His uncompromising commitment to “severe reasoning from cause to effect” (The Copper Beeches”) is likewise impressive, as is the impartiality with which he tackles all fields of knowledge – a true interdisciplinarian; his ultimate aim is the simple yet profound one of seeing “all things […] exactly as they are” (The Greek Interpreter)  while his independence from all institutionalized forms of power marks him out as a true Hero, in the Carlylean sense. If we take Carlyle’s definition that: “A Hero, as I repeat, has this first distinction, […] That he looks through the shows of things into things.” (On Heroes, lecture 1) we find that Holmes fits it very well.

And yet, Holmes’ actual methods, far from eliminating the impossible through the use of severe reasoning, are often based on less secure grounds, sometimes the most crass generalizing. The only reason one can read Conan Doyle’s stories without paying much attention to this is that Holmes does always turn out to be right, simply because the narratives are constructed to reinforce the idea of his great intellect. So, Holmes can receive a telegram and announce that it is from a man, giving his reason as follows:

No woman would ever send a reply-paid telegram. She would have come. (Wisteria Lodge)

He has eliminated the idea of a woman sending a telegram as impossible! Thus, of course, it had to be a man. And it does turn out to be a man, but that is no testament to Holmes’ assumption being a safe one, simply to Conan Doyle’s commitment to showing Holmes as an (almost) infallible genius – and, perhaps, his lack of commitment to coming up with properly thought-out demonstrations of this. An even more egregious example of Holmes’ presumptuousness is from The Blue Carbuncle. He can declare that a large hat he finds must be the possession of an “intellectual”. Why?: “‘It is a question of cubic capacity,’ said he. ‘A man with so large a brain must have something in it.'” It has been said that Holmes’ reasoning is effectively not deductive but abductive, or reasoning to the best explanation, but often he falls far below even this lesser standard.

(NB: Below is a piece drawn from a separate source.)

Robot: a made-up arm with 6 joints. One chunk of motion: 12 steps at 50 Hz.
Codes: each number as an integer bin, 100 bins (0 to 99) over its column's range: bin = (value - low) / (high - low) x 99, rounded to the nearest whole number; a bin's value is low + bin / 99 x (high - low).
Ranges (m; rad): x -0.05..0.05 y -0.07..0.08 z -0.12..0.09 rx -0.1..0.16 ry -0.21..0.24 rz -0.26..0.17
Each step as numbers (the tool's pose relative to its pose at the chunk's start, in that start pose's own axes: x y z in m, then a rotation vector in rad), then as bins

Holmes, in short, is something of a quack, setting up as a professional science what often amounts to simple jumping to conclusions based on generalisations. Yet we all still love Holmes. Even I do. It is perhaps rather pedantic to find fault in the way I have done. This is not a real person, after all, but a fictional character. By his manner, his attitudes, his wit, and his explication of a certain worldview and a certain way of being-in-the-world, he fulfils our idea of a Hero. But also he quite nicely illustrates, as, probably, do most acknowledged real-life heroes, the difference between appearing to be heroic, and actually putting that into practice. So anyone intent on being “system Holmes” 24-7 should realize that not only is it a hard thing to be, it proved impossible to even write for Conan Doyle, whose Holmes is really most Holmes when he’s talking about being Holmes, rather than being Holmes.